Date Tue, 21 Jul 2026 07:39:51 +0300


L'anticamera della Seconda Guerra Mondiale -- Oltre 35.000 persone provenienti da 53 paesi formarono le Brigate Internazionali (BI). Dal momento del colpo di stato di Franco del 16 luglio 1936, gruppi informali si mobilitarono per combattere il fascismo. Italiani, tedeschi e austriaci, in particolare, ne facevano parte, consapevoli delle conseguenze della dittatura. Jean Batou, Stéphanie Prezioso e Ami-Jacques Rapin, insieme a una quarantina di collaboratori, tracciano un ritratto di queste donne e questi uomini che si trovarono sotto il fuoco delle truppe di Franco, lontani dalle loro terre, a difendere i propri valori: fraternità, solidarietà e l'urgente necessità di reagire. Il loro libro, Quando cala la notte: Volontari Internazionali contro il Fascismo (Spagna 1936-1939), è pubblicato da Syllepse.

Novant'anni fa scoppiò la Guerra Civile Spagnola, ed era fondamentale sottolineare la posta in gioco e le minacce di guerra che precedettero il conflitto. Questa guerra fu il preludio alla Seconda Guerra Mondiale. Le democrazie occidentali furono paralizzate dalla pressione della Gran Bretagna. Un ministro franchista avrebbe in seguito sottolineato come la politica di non intervento le avesse aiutate quasi più del sostegno alle dittature. Il libro (900 pagine) è diviso in due parti: la prima analizza il contesto politico, la seconda raccoglie i profili dei volontari di vari paesi, tra cui la Francia, naturalmente, ma anche la Cina, gli Stati Uniti, la Grecia e altri. Al di là del rispetto dovuto a questi volontari, è purtroppo necessario sottolineare la negligenza, o peggio, la banalizzazione di questa tragedia - una forma di negazionismo. Questa reinterpretazione della storia, questa riduzione delle forze contrapposte a un sinistro "sono tutti uguali", allontana i giovani di oggi in un momento in cui il pericolo dell'estrema destra è di nuovo una realtà.

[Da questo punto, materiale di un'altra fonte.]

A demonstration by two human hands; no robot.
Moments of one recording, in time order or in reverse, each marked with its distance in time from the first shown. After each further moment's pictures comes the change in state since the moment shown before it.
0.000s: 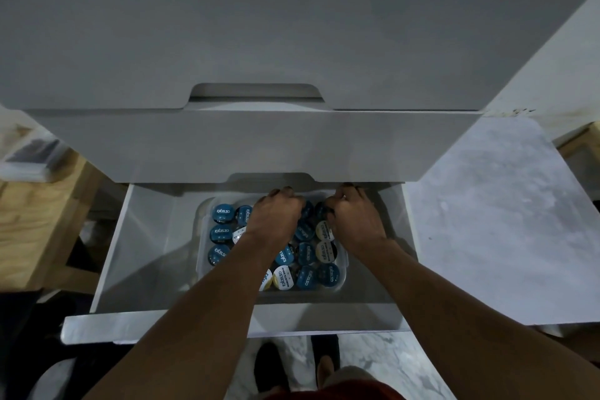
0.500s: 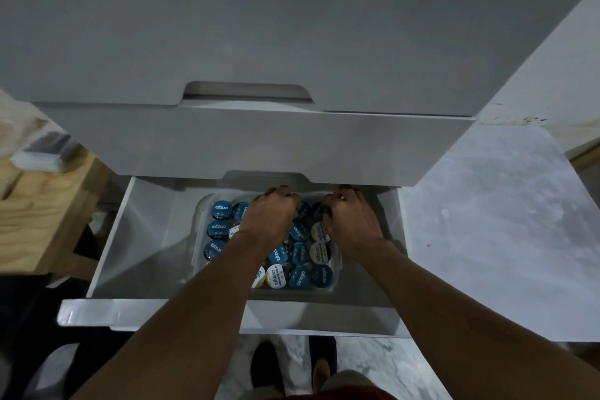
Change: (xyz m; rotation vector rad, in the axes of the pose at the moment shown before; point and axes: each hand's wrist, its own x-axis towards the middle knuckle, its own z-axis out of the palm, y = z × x) left_hand -0.004 0.003 -0.003 0.006 0.042 -0.003; right_hand 0.001 0.006 -0.004 0.082 -0.048 -0.001
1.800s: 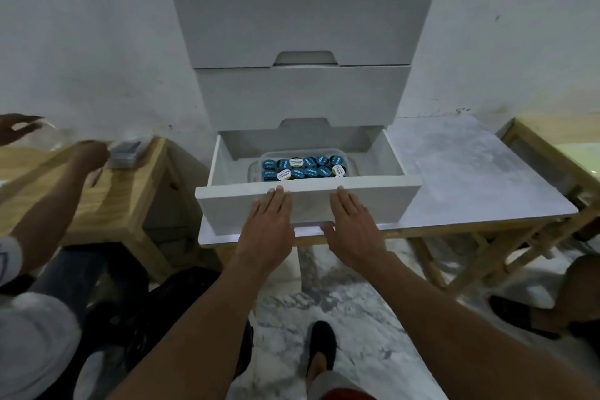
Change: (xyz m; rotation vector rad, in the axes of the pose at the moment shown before) left_hand -0.278 -0.023 -0.004 0.075 0.227 0.061; right_hand -0.242 -0.137 0.058 -0.033 0.197 0.069
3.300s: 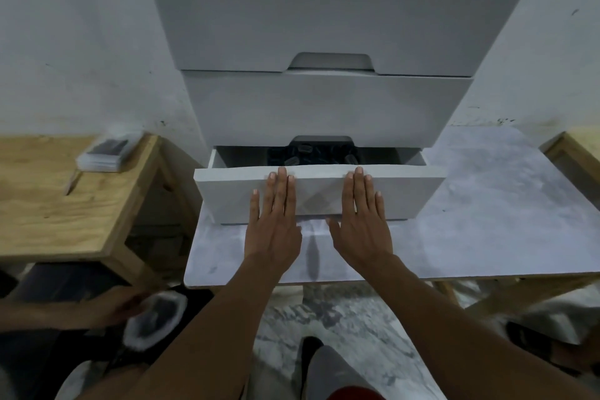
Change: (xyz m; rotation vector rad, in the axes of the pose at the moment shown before) left_hand 0.111 -0.039 0.050 0.121 0.103 -0.119; right_hand 0.131 0.020 0.030 -0.137 0.191 -0.012
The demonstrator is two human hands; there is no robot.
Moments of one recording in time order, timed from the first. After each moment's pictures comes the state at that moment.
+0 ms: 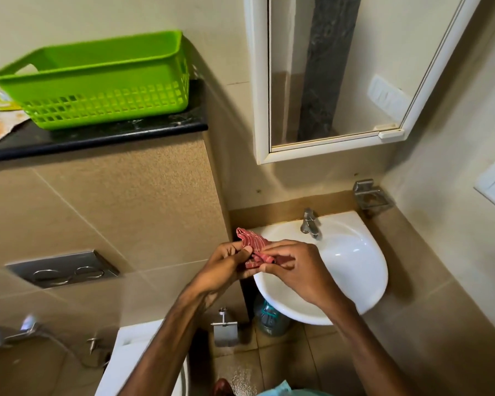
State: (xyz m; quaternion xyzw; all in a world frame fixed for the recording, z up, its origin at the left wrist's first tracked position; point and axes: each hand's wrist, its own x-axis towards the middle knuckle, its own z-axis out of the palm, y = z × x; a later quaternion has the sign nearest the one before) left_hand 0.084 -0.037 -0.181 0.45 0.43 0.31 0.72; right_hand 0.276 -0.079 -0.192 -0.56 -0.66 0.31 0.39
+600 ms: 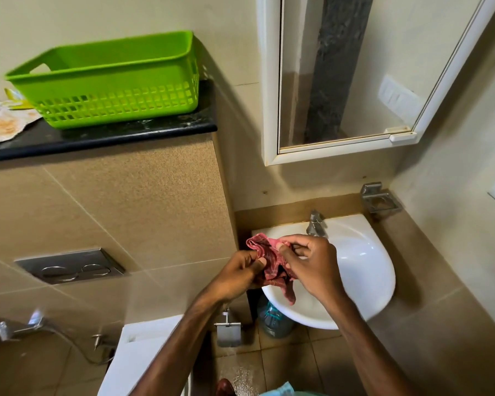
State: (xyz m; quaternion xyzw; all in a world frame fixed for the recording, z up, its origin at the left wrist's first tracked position) left_hand 0.096 -0.048 -0.178 0.53 0.46 0.24 0.67; right_hand 0.275 -0.069 -0.193 -0.63 -0.56 0.27 0.47
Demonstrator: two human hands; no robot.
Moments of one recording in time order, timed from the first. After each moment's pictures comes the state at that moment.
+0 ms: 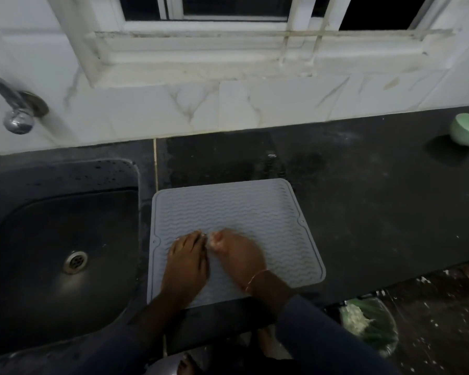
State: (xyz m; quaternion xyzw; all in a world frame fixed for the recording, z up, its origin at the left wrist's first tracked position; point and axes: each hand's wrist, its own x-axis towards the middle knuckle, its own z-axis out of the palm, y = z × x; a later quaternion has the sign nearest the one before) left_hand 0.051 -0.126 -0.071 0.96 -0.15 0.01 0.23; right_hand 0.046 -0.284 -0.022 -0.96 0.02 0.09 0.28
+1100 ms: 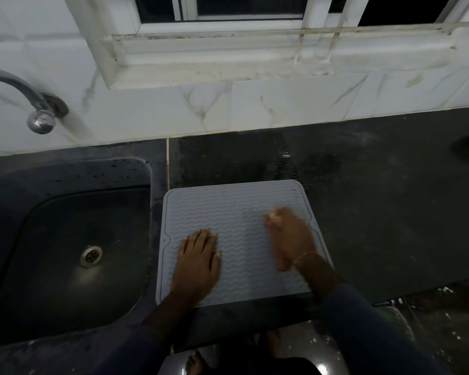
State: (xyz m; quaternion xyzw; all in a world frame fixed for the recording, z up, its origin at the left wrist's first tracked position) left_hand 0.051 -0.129 -0.078 0.97 -0.15 0.01 0.19; right_hand 0.070 -0.373 -0.006 -0.93 0.15 0.06 0.33
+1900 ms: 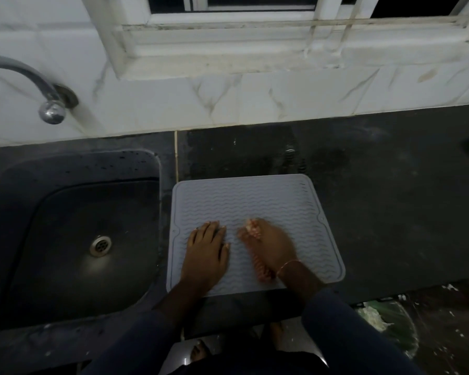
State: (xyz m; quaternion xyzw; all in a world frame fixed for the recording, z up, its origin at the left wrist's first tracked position) left_hand 0.051 -0.128 -0.075 0.97 -0.14 0.01 0.20; right_hand 0.054 -0.314 -0.028 -0.94 0.09 0.11 0.32
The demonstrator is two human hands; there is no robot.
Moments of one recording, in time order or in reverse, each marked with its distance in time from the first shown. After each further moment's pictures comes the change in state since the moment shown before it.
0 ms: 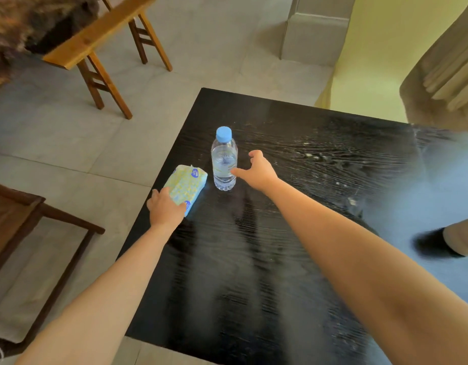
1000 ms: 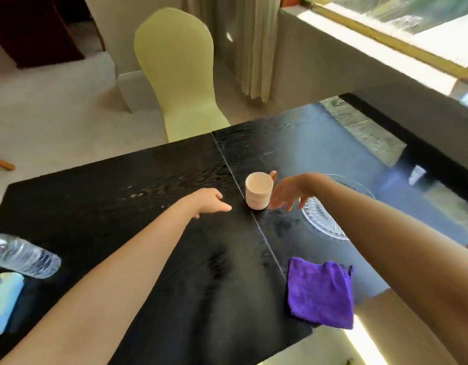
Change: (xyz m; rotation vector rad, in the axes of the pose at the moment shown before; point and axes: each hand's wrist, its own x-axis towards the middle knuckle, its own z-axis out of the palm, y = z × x) left_hand -0.294 0.407 0.163 0.476 -0.772 0.663; right_hand -0.243 0.310 -0.373 -0.239 -0.199 0.547
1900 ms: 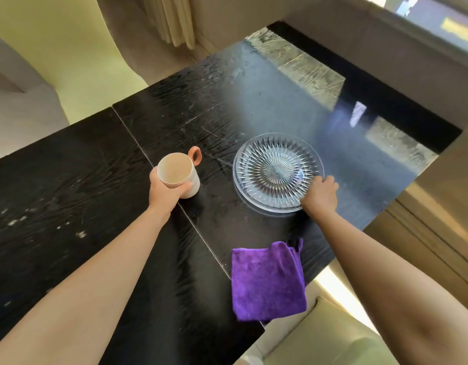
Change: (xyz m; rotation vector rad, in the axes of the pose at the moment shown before) left_hand 0.157 0.058 0.111 -0.699 0.381 0.146; right_hand 0.079 0.254 0.097 0.362 0.773 0.579
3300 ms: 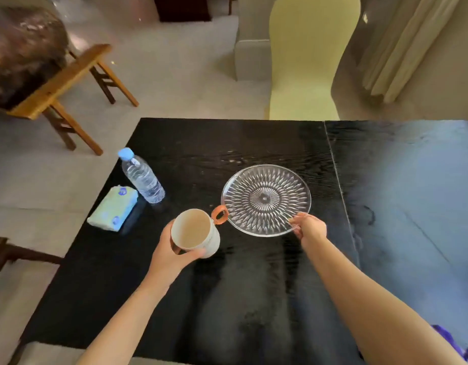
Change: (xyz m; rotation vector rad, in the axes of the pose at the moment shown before) left_hand -0.265 -0.147 -0.311 -0.312 0.449 -0.133; right_hand -0.255 -0.284 0.112 1.096 -0.725 0.115
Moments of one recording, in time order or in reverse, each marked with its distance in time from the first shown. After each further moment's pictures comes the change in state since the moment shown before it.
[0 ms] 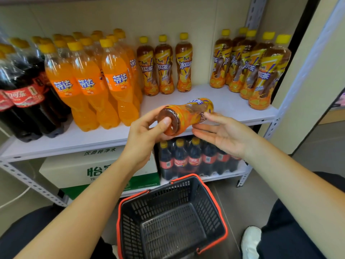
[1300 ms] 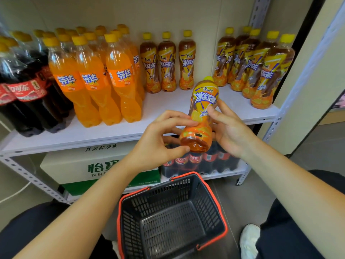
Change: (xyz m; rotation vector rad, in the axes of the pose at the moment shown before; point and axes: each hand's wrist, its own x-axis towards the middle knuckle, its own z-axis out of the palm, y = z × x) left_hand -0.020 0.018 0.005 0.482 -0.372 0.200; right_hand -0.001 0.009 0.009 -0.267 -0.084 -0.295
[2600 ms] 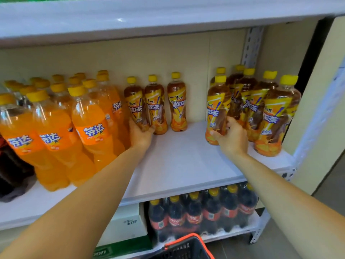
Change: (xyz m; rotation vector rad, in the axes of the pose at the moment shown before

Chi erano questi brigadisti? Giovani operai, per lo più celibi, militanti con una forte coscienza di classe, che si identificavano con la causa del popolo spagnolo. Il movimento comunista, attraverso il Comintern, investì in questa crescente consapevolezza. È bene essere lucidi riguardo alle motivazioni di Stalin, comprese le riserve auree spagnole. Ma la natura politica aborrisce il vuoto lasciato dalle democrazie occidentali e, alla fine di agosto, anche l'URSS entrò in gioco. Il 18 settembre 1936, a Mosca, vennero create le Brigate Internazionali (BI). I loro ufficiali militari provenivano dai partiti comunisti, mentre il controllo politico e di polizia era garantito dall'NKVD. Accuse e arresti, assassinii come quelli di Buenaventura Durruti, Camillo Berneri e Andreu Nin, e sparizioni forzate miravano a eliminare anarchici e trotskisti. In breve, a mettere in atto la stessa repressione dell'URSS.

La presenza anarchica
E l'armamento? Fu introdotta clandestinamente dal Comitato per una Spagna Libera e dall'Unione Anarchica di Louis Lecoin. Diverse reti furono strutturate attraverso Marceau Pivert, il POUM e la CNT. In Francia, il ministro Pierre Cot e l'alto funzionario Gaston Cusin fornirono un supporto discreto ma efficace.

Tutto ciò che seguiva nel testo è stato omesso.